Premier: 12,3-proc. podwyżka wynagrodzeń dla zatrudnionych w budżetówce, służbach mundurowych

- Osoby zatrudnione w budżetówce, służbach publicznych, służbach mundurowych mogą liczyć na wyższe wynagrodzenie o 12,3 proc. - zapowiedział w czwartek premier Mateusz Morawiecki, odnosząc się do projektu budżetu na 2024 r.  Jego słowa cytuje tvp.info. Zapewnił, że będzie to wzrost znacząco przekraczający inflację. 

2023-08-24, 12:55

Premier: 12,3-proc. podwyżka wynagrodzeń dla zatrudnionych w budżetówce, służbach mundurowych
Rząd w czwartek przyjął projekt ustawy budżetowej na 2024 r. Premier Mateusz Morawiecki mówił, że jednym z głównych filarów przyszłorocznego budżetu jest "bezpieczeństwo szeroko rozumiane fizyczne, czyli bezpieczeństwo naszych granic, bezpieczeństwo poprzez finansowanie naszej armii". Foto: PAP/Radek Pietruszka/Shutterstock.com/

- Chcemy, aby nasze służby mundurowe, strażacy, żołnierze, policjanci, straż graniczna oraz wszelkie inne służby, ale także cała budżetówka, były docenione za swoją ciężką pracę, łącznie ze wszystkimi nauczycielami - szeroko rozumiana budżetówka - mówił premier Mateusz Morawiecki podczas konferencji prasowej dotyczącej projektu budżetu na 2024 r. Jego wypowiedź cytuje tvp.info.

Czytaj także na tvp.info: Premier: 12,3-proc. podwyżki wynagrodzeń m.in. dla zatrudnionych w budżetówce, służbach mundurowych 

Jak zadeklarował szef rządu, "wszystkie osoby zatrudnione w budżetówce, służbach publicznych, służbach mundurowych i nie tylko mundurowych, mogą liczyć na wyższe wynagrodzenie - to będzie 12,3 proc.". Dodał, że minister finansów dyskutuje jeszcze z ministrem obrony narodowej oraz ministrem spraw wewnętrznym i administracji, "od którego momentu będzie ta podwyżka w mundurówkach".-  Jesteśmy przygotowani praktycznie od I kwartału, któregokolwiek z miesięcy - zadeklarował premmier Morawiecki.

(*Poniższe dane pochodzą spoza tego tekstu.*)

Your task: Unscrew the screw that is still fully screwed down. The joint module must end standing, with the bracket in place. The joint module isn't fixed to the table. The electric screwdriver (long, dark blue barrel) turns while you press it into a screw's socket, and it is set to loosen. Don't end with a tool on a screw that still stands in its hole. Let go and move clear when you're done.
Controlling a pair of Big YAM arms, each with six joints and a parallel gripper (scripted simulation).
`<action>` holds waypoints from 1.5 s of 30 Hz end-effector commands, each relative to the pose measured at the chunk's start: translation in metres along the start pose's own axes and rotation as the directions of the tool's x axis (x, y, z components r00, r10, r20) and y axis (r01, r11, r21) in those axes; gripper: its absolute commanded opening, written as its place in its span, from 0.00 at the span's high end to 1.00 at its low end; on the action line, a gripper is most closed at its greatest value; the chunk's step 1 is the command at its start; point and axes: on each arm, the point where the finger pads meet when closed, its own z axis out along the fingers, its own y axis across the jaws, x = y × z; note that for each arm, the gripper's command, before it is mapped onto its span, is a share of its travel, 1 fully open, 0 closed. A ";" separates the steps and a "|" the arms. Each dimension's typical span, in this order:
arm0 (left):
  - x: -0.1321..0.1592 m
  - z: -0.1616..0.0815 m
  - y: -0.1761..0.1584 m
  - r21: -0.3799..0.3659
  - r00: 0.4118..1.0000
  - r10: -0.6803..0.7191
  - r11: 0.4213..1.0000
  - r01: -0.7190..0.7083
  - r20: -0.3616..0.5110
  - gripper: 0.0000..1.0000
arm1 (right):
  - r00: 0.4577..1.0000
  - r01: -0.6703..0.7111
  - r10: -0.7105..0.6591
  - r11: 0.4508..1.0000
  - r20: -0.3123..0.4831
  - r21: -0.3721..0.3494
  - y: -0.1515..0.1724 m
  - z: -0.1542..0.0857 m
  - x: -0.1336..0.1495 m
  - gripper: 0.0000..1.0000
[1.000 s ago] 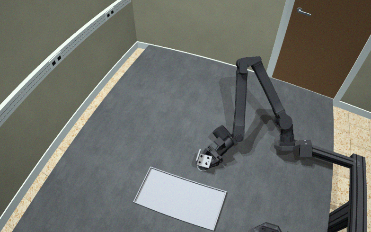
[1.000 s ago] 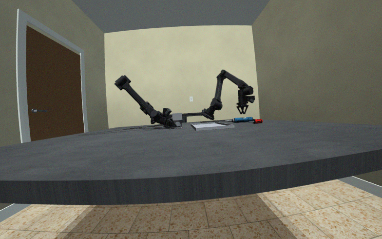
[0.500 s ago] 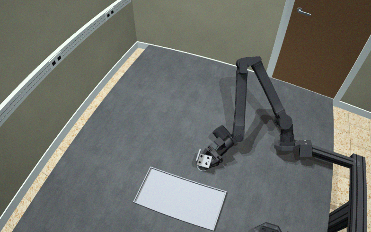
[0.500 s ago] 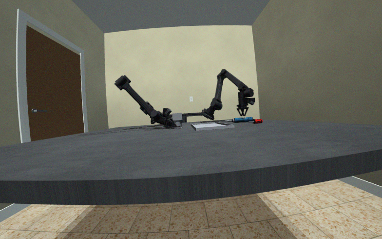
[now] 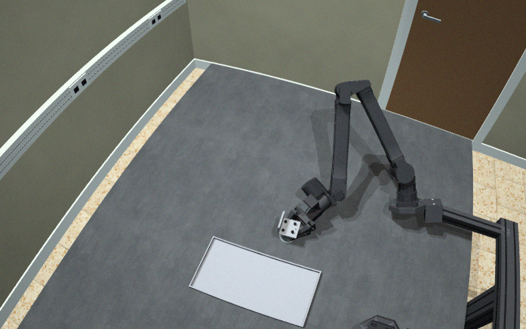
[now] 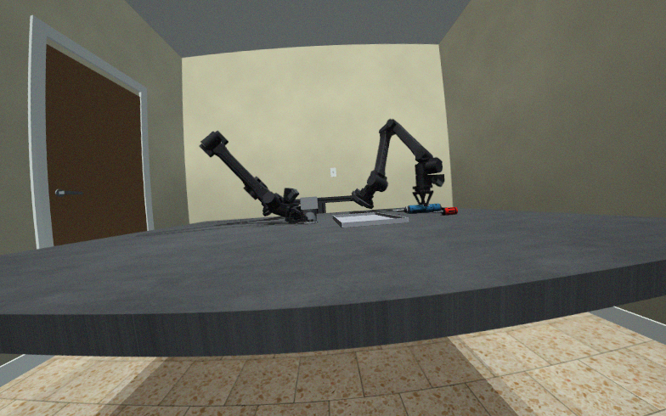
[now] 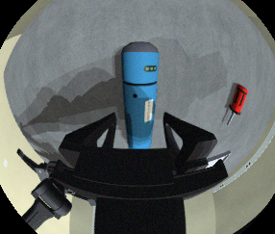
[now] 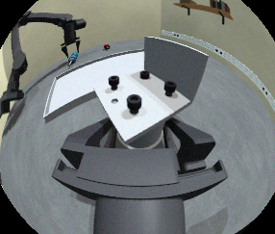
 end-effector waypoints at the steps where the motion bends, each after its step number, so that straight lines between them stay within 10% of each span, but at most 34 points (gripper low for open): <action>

W całej pozostałej budżetówce będzie to - jak wskazał - od początku roku.

Projekt budżetu

W projekcie przyszłorocznego budżetu uwzględniono 12,3 proc. podwyżki wynagrodzeń dla zatrudnionych w budżetówce, służbie publicznej i służbach mundurowych. Minister finansów zapowiada, że 2024 rok będzie czasem silnego odbicia gospodarczego. Stąd w budżecie pojawi się dużo dodatkowych środków.

REKLAMA

Ponad 158 mld zł na bezpieczeństwo, wojsko; 190 mld zł na służbę zdrowia, a na programy społeczne ponad 137 mld zł - przewidziano w projekcie przyszłorocznego budżetu państwa - poinformował premier Mateusz Morawiecki.

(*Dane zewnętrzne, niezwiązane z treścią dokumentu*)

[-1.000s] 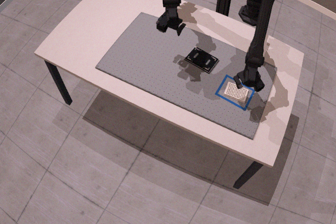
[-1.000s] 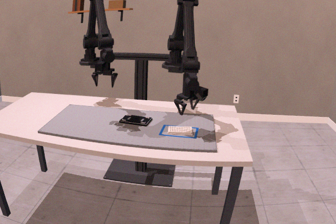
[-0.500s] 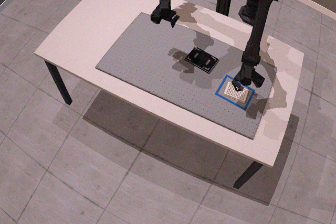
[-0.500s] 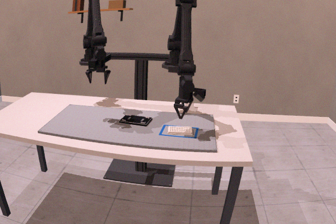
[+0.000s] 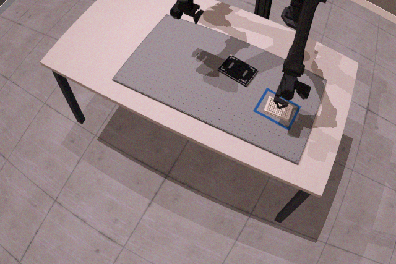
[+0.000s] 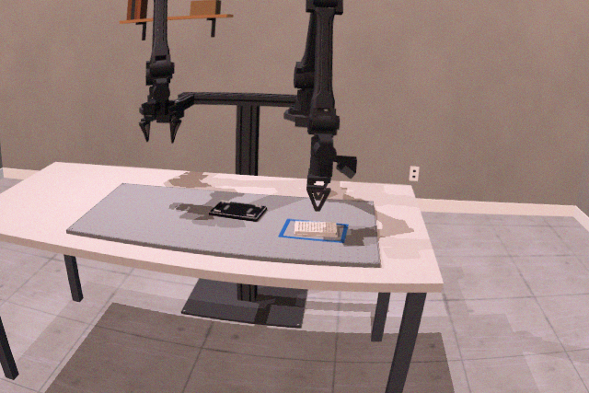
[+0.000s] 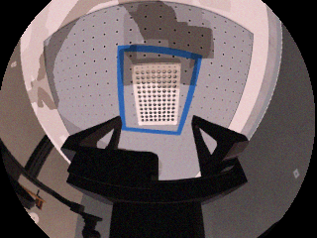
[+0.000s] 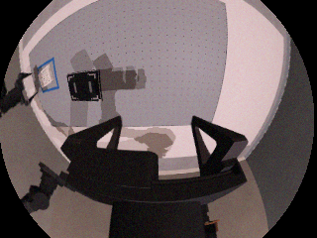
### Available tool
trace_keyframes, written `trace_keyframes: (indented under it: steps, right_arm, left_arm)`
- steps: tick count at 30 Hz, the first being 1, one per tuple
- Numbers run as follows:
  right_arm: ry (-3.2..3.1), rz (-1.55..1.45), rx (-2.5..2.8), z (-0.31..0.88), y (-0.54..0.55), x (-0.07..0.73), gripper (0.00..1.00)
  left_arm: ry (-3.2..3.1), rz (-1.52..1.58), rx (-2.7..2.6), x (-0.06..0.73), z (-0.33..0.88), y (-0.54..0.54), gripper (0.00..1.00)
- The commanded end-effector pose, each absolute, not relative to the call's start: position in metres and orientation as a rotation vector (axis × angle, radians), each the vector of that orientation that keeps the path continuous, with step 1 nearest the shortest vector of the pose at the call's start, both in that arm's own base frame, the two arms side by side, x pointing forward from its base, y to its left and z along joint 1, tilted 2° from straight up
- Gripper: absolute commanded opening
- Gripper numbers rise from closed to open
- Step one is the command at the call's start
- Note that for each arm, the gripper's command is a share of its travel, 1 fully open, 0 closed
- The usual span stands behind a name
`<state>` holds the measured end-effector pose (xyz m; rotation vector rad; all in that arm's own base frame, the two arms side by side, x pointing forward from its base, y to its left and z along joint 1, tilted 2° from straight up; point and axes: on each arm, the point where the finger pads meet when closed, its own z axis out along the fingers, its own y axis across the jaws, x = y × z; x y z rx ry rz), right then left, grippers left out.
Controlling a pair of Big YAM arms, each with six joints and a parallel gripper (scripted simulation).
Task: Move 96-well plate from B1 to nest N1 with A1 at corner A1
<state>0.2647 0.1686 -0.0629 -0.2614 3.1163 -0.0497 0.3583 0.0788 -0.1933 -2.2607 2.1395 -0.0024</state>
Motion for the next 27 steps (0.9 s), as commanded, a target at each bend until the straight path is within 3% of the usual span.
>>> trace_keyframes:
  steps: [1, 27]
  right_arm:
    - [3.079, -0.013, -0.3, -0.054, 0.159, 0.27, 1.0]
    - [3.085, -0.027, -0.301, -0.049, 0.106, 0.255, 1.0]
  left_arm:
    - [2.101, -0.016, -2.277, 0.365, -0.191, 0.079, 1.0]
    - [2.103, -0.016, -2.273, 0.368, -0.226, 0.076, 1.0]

Premier Mateusz Morawiecki na konferencji prasowej po zakończonym posiedzeniu Rady Ministrów mówił o trzech filarach bezpiecznego budżetu w trudnych czasach.

Filary budżetu

- Jeśli miałbym spojrzeć na duży obrazek z lotu ptaka na cały budżet, to bym zwrócił uwagę na trzy podstawowe filary: bezpieczeństwo szeroko rozumiane fizyczne, czyli bezpieczeństwo naszych granic, bezpieczeństwo poprzez finansowanie naszej armii - powiedział szef rządu.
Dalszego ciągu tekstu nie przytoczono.